AIM OF THE EXERCISE - Every word of the listing should be reproduced without alteration.
━━ EXERCISE DATA ━━
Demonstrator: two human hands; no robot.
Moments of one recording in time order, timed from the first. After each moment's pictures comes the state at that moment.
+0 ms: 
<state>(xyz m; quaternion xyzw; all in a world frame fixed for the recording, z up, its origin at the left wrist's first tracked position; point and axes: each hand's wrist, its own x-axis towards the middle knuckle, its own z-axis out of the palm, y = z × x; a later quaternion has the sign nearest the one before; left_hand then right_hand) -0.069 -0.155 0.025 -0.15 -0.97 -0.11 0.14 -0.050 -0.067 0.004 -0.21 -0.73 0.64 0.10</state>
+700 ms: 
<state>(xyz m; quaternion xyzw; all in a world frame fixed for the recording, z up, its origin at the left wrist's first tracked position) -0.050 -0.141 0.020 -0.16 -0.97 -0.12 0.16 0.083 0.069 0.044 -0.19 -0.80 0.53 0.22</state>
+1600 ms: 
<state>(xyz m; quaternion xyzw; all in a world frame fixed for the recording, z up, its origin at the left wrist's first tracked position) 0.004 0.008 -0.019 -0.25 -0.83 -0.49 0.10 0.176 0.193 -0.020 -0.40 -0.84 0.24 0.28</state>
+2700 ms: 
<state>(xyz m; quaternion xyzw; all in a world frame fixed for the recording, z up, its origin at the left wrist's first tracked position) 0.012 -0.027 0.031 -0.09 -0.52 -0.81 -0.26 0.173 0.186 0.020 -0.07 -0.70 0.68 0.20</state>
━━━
RESPONSE FOR THIS EXERCISE -
Demonstrator: two human hands; no robot.
Moments of one recording in time order, timed from the first. After each moment's pictures comes the state at that moment.
+0 ms: 
<state>(xyz m; quaternion xyzw; all in a world frame fixed for the recording, z up, its origin at the left wrist's first tracked position; point and axes: each hand's wrist, its own x-axis towards the middle knuckle, its own z-axis out of the palm, y = z × x; a later quaternion has the sign nearest the one before; left_hand then right_hand) -0.069 -0.155 0.025 -0.15 -0.97 -0.11 0.14 -0.050 -0.067 0.004 -0.21 -0.73 0.64 0.10</state>
+700 ms: 
<state>(xyz m; quaternion xyzw; all in a world frame fixed for the recording, z up, its origin at the left wrist's first tracked position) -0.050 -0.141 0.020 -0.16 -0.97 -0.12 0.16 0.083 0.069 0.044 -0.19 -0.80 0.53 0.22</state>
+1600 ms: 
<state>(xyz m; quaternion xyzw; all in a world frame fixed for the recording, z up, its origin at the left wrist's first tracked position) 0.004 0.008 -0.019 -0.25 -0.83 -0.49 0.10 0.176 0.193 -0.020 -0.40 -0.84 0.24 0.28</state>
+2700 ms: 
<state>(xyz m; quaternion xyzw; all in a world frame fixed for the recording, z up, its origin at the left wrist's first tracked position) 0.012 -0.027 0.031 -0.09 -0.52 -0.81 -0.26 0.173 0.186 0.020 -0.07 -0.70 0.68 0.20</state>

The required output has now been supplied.